■ **WHAT IS NEEDED**
Entries follow. Give back exactly the lines starting at the one containing "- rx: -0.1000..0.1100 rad" and ending at the one containing "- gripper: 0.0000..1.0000", and no other lines.

::: DATA EXCERPTS :::

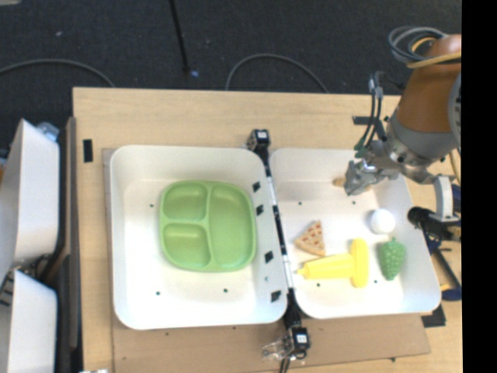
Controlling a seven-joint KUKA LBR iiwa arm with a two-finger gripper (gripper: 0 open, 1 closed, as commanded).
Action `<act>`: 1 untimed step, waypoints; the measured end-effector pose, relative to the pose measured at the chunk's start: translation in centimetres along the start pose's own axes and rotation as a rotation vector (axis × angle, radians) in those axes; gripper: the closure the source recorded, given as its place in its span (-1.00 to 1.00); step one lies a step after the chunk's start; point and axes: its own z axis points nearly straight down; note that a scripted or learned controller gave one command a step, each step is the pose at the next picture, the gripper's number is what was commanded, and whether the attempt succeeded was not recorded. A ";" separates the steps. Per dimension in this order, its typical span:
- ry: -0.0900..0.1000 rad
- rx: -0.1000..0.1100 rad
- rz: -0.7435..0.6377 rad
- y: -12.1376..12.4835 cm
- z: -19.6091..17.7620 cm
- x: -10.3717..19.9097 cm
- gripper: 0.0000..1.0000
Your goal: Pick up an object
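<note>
Nothing lifted yet. Your gripper (356,183) sits at 12 o'clock in the right bin (311,301); grip state unreadable. Beside it, a small tan object (338,182). Grasp and lift remain.

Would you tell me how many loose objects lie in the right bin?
4: pizza slice, yellow toy, white ball, green fruit. A brown bit by the gripper may be another.

A pale wooden bench (194,119) stands on dark carpet (116,22) strewn with cables (175,22).
</note>
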 end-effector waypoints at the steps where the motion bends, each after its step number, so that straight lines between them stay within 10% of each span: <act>1: 0.000 0.000 -0.001 2.2 -0.5 5.5 1.00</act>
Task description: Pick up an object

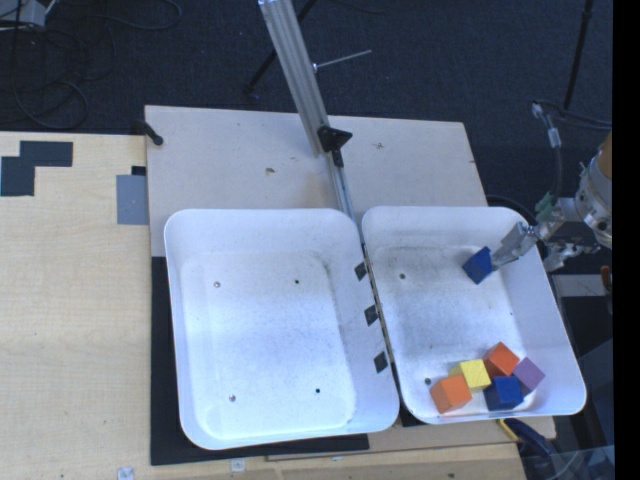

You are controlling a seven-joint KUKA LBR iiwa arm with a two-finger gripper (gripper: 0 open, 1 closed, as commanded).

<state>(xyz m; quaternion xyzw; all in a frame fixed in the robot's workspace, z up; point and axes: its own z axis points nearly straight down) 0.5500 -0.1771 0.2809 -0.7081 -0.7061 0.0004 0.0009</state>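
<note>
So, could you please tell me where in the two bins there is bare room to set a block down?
The left bin has a bare floor from wall to wall. The right bin is bare across its middle, between the blue block at the pincer and the block cluster. That near right corner is crowded.

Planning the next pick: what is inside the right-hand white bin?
The right-hand shallow white bin holds a blue cube at the tool, plus a near-corner cluster: orange, yellow, red-orange, purple and blue blocks. Anything beneath them is hidden.
</note>
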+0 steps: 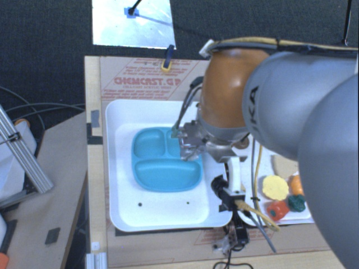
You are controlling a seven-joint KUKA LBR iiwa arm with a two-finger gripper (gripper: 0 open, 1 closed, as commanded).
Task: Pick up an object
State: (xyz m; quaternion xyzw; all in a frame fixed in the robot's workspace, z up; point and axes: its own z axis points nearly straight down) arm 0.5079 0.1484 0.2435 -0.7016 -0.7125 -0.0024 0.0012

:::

■ **RESPONSE TO THE TASK**
- rx: -0.1000..0.1100 rad
- rz: -0.7435..0.6377 rad
- y: -12.1376..12.4835 cm
- z: -19.6091..17.7620 cm
- x: -10.3717..19.9097 cm
- gripper: 0.0000..1.0000

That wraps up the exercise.